### Exercise
The answer is to be an exact copy of the lines below running from the line with "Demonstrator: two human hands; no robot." down to the line with "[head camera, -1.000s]", both ends included, and nothing more.

### Available data
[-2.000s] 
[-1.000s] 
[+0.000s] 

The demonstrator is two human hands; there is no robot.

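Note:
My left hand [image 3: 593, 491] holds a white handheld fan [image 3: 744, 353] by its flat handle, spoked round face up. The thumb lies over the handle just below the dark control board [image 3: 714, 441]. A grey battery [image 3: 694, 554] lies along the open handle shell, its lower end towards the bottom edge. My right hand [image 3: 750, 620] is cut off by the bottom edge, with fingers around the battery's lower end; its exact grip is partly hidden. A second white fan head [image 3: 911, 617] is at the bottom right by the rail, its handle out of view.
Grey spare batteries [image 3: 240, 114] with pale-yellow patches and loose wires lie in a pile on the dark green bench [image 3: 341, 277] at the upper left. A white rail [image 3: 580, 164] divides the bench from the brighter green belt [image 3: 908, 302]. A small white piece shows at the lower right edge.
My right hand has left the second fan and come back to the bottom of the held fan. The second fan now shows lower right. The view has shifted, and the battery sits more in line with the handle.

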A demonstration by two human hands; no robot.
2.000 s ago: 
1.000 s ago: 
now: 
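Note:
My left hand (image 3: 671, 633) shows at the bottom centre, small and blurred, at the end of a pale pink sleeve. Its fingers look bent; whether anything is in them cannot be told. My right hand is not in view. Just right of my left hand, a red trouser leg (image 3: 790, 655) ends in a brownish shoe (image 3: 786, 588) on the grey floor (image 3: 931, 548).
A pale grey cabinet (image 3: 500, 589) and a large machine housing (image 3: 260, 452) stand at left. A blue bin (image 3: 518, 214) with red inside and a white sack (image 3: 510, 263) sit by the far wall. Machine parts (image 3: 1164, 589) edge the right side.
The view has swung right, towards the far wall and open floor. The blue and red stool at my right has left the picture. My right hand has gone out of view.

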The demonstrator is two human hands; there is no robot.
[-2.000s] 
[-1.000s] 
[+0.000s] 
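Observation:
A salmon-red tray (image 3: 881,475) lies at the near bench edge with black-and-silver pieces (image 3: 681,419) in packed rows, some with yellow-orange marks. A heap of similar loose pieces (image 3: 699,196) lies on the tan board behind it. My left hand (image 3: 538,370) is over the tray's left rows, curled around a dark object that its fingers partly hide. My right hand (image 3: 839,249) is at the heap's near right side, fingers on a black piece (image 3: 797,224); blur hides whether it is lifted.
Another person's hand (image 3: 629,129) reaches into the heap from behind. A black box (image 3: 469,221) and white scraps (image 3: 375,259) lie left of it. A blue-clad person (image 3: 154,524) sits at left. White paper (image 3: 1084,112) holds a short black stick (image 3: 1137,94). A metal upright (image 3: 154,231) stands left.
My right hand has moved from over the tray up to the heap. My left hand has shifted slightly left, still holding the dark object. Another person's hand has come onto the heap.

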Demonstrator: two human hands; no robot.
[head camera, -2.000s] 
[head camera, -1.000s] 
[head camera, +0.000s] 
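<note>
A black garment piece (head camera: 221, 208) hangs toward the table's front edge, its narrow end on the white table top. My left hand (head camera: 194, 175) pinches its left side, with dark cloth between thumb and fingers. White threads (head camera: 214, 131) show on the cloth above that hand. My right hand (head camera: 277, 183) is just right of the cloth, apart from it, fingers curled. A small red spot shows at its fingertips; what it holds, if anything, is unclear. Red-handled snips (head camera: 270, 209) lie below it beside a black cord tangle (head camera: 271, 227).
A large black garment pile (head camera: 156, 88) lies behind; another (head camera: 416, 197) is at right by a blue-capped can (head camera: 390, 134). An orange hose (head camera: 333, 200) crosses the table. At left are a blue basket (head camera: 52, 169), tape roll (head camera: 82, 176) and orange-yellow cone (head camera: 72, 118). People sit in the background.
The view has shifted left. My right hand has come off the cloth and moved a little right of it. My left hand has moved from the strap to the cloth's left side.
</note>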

### Written response
Demonstrator: two human hands; no robot.
[head camera, -2.000s] 
[head camera, -1.000s] 

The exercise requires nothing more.